### STORED DATA ###
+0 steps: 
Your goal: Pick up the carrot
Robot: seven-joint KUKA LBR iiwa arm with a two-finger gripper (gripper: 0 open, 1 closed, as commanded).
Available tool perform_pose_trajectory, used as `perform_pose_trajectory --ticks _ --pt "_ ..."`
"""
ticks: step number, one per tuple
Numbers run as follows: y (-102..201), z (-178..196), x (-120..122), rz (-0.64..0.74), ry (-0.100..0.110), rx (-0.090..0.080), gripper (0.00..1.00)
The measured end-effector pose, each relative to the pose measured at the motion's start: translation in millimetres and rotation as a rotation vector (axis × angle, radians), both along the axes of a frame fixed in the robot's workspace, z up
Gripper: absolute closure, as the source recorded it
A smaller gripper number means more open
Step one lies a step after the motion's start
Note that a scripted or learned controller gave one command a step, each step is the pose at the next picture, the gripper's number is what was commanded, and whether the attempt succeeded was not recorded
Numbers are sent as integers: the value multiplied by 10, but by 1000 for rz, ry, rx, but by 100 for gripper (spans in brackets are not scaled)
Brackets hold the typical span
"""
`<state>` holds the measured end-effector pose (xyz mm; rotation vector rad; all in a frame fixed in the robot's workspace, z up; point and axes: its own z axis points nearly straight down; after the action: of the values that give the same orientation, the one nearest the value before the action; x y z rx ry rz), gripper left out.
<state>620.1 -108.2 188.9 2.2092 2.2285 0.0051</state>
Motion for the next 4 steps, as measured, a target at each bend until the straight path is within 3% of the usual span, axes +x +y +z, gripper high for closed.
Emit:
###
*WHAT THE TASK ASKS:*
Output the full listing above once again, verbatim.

*RESULT OF THE TASK:*
+0 steps: 
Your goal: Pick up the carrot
Robot: seven-joint KUKA LBR iiwa arm with a two-finger gripper (gripper: 0 open, 1 closed, as commanded).
Available tool perform_pose_trajectory, used as `perform_pose_trajectory --ticks _ --pt "_ ..."`
"""
ticks: step number, one per tuple
Numbers run as follows: y (-102..201), z (-178..196), x (-120..122), rz (-0.64..0.74), ry (-0.100..0.110), rx (-0.090..0.080), gripper (0.00..1.00)
The measured end-effector pose, each relative to the pose measured at the motion's start: translation in millimetres and rotation as a rotation vector (axis × angle, radians), both along the axes of a frame fixed in the robot's workspace, z up
Gripper: absolute closure, as the source recorded it
A smaller gripper number means more open
Step one lies a step after the motion's start
Note that a scripted or learned controller gave one command a step, each step is the pose at the next picture, the gripper's number is what was commanded, and whether the attempt succeeded was not recorded
Numbers are sent as integers: the value multiplied by 10, but by 1000 for rz, ry, rx, but by 100 for gripper (spans in brackets are not scaled)
Brackets hold the typical span
"""
`<state>` holds the measured end-effector pose (xyz mm; rotation vector rad; all in a frame fixed in the robot's workspace, z up; point and axes: its own z axis points nearly straight down; after the action: of the values that give the same orientation, the one nearest the value before the action; x y z rx ry rz), gripper left out.
<state>620.1 -108.2 188.9 2.2092 2.2285 0.0051</state>
Motion for the next 4 steps, as measured, a target at each bend until the straight path is within 3% of the usual span, axes +x +y +z, gripper high for closed.
Emit:

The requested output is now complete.